Wednesday, February 18, 2009

Motivation, Efficiency, and Corruption

Ben Stein raises some good points about the "excesses" displayed by leaders of various companies in America:
We all want efficiency and frugality. But banning highly productive means of travel such as private planes is simply misguided. We all want people to work. But keeping them from having face time at large gatherings with their colleagues -- in essence, keeping them from being well-informed -- is a step away from productivity. And kicking the towns that accommodate these meetings is just plain cruel.

I hadn't thought about it from that angle where the automakers were concerned, but making Wells Fargo cancel its Vegas retreat for its top loan officers struck me as heavy-handed--and clueless about how business works. Did anyone stop to consider how much money those being rewarded made for the company in proportion to how much was being spent on rewarding them?

While I'm sure that level of productivity has its own rewards, I'll bet the yearly Vegas trip was at least part of the movitation for a lot of them. Take that away, and chances are they're not going to work as hard next year. How does that help the bank? How does that help its investors? How does that help its depositors?

I'm willing to bet that the amount of money they would have spent on the retreat is less than 10% of the value of the loans these people wrote.

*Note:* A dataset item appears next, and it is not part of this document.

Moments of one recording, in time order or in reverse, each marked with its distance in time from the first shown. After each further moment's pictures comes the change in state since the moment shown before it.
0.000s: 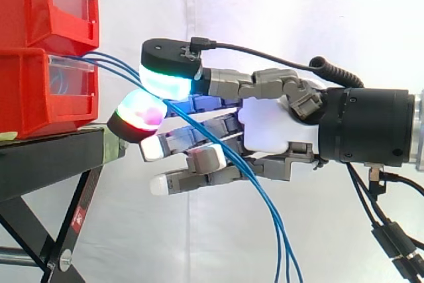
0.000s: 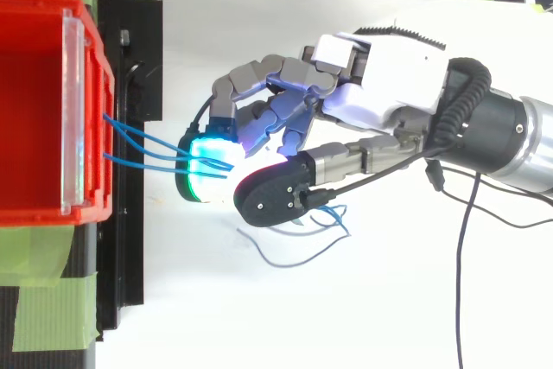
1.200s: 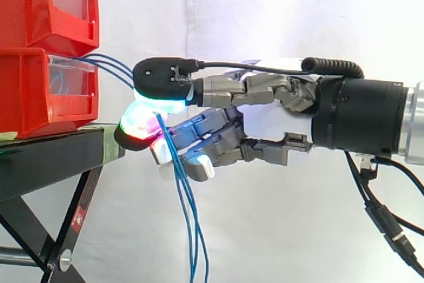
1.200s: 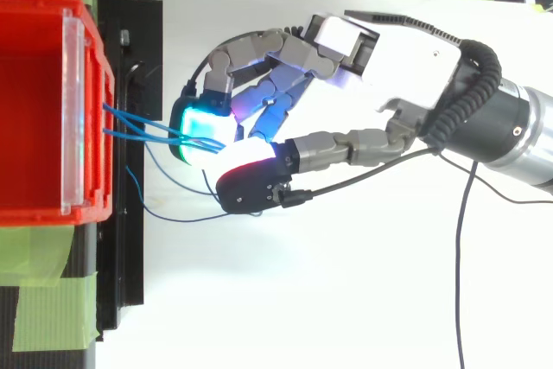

And yet if they're 5% less motivated to perform next year? In a year when people are less motivated to take out loans? It could spell the difference between survival and bankruptcy.

Let's not forget that these people are the TOP money-makers. Not only do these people make money for the company, their example (and the subsequent rewards) also serve as a motivation for the other loan writers who didn't make the cut this year--but could next year if properly motivated. Cutting the rewards for the top loan-writers doesn't just demotivate them, but the entire company.

I'm against wasting taxpayer money as much as anyone. But micromanagement of bailed-out companies--by some of the most notoriously bad money-handlers in history--is not the way to economic recovery.

Such political witch-hunts are counterproductive. It also keeps attention away from the real perpetrators of this mess: the government. Every time we start figuring out who the real enemy is they simply point at Wall Street and yell "There's your enemy! Not me! They're wasting millions of dollars!"

And then they sit down to add billions more pork into the Stimulus Bill to help stimulate their next campaigns. And take retreats to Virginia and the Caribbean.